Но все чаще мне кажется, что изнутри под обивкой спрятаны иглы. Так остро ощущается напряжение и ужас, сквозящий в скупых газетных сводках. Все чаще в статьях, описывающих разгул беззакония, содержится призыв к властям штата сделать что-нибудь. Раздаются крики о бездействии полиции.
Да, иногда преступников задерживают и судят по всей строгости. Вот, например, массовое изнасилование с отягчающими обстоятельствами в сиротском приюте. Пострадали пятнадцать воспитанниц, нянечка и даже ночной сторож, который умер в больнице, не приходя в сознание.
По горячим следам был задержан бездомный шестидесятипятилетний мужчина. Один! Полиция гордо отчиталась, что преступник во всем сознался.
Видел я и фото из зала суда – сутулое морщинистое существо, от силы пяти футов росту. Рука на перевязи. Виден гипс.
Мог он совершить то, в чем его обвиняют? Ответ очевиден не только мне. Я боюсь, что если оставить все как есть, то изменения к худшему начнут происходить на куда более высоком уровне. Каждое преступление может стать последней каплей, после которого на город пороков обрушатся все десять казней египетских. Или же федеральные власти просто введут к нам войска и устроят тотальную зачистку.
Вкус свободы!.. Теперь я знаю – он горек, как полынь.
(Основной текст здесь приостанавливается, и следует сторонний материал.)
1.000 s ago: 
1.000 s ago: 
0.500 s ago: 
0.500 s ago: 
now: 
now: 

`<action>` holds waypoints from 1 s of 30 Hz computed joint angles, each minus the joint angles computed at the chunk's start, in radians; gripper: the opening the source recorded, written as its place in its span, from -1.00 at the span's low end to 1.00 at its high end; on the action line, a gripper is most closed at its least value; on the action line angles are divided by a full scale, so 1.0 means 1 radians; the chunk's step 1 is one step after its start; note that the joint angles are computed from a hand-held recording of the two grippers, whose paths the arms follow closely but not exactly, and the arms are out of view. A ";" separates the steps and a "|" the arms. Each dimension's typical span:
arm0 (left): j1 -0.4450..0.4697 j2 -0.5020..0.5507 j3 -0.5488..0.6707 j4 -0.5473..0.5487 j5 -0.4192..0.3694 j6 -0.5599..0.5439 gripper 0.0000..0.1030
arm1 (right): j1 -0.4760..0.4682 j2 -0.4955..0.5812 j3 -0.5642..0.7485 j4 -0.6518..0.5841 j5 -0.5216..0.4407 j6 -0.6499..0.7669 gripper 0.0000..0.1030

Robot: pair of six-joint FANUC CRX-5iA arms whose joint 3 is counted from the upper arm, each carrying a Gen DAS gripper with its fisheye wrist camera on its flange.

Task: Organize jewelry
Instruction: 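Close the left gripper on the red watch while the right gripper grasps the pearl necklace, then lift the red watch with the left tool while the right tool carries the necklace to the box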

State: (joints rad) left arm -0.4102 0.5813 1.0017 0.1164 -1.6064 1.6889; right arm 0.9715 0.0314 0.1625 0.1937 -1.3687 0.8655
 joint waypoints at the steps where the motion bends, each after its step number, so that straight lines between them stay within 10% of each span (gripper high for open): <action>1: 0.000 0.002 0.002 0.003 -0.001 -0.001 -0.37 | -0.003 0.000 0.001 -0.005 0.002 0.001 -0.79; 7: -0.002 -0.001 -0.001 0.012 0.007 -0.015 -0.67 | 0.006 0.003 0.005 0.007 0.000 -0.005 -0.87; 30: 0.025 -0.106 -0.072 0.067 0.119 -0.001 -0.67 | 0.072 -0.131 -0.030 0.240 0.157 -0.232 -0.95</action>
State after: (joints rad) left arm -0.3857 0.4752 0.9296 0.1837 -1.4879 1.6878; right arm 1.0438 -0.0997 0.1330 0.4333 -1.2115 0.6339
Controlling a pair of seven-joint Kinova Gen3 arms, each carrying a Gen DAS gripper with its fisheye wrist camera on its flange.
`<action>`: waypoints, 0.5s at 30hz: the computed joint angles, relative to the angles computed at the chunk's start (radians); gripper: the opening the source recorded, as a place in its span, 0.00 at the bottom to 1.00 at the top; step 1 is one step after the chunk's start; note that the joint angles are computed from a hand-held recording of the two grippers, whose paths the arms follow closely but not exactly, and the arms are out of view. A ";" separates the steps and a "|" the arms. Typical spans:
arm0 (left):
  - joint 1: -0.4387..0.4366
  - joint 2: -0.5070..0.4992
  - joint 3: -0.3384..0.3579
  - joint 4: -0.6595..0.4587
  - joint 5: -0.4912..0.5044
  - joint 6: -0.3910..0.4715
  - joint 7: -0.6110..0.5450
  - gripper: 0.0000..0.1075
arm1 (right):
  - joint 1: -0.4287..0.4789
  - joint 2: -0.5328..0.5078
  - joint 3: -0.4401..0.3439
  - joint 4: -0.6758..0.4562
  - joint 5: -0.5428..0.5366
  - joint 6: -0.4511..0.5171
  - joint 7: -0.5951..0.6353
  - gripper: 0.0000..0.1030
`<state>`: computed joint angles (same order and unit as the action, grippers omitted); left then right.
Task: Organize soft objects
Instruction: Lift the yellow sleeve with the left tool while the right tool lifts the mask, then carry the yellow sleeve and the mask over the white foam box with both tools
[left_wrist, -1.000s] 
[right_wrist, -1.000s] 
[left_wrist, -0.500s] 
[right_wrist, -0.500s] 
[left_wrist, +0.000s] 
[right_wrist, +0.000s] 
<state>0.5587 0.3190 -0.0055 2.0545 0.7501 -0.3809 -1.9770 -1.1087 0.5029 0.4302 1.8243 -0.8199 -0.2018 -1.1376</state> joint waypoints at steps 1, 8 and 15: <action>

Это вкус бездействия, и мне он не по душе.
План действий по изменению ситуации в городе у меня в общих чертах готов. Единственный минус – для осуществления его нужно время и терпение. Что ж, тюрьма в этом отношении послужила хорошей школой.
А пока я работаю у пресвитера кем-то вроде помощника. По-моему, неплохое прикрытие для того, чтобы постоянно крутиться среди различной публики и не привлекать нежелательного внимания. Подогнать машину, прикупить очередную партию свечей, снять с церковных автоматов наличку. Дело непыльное.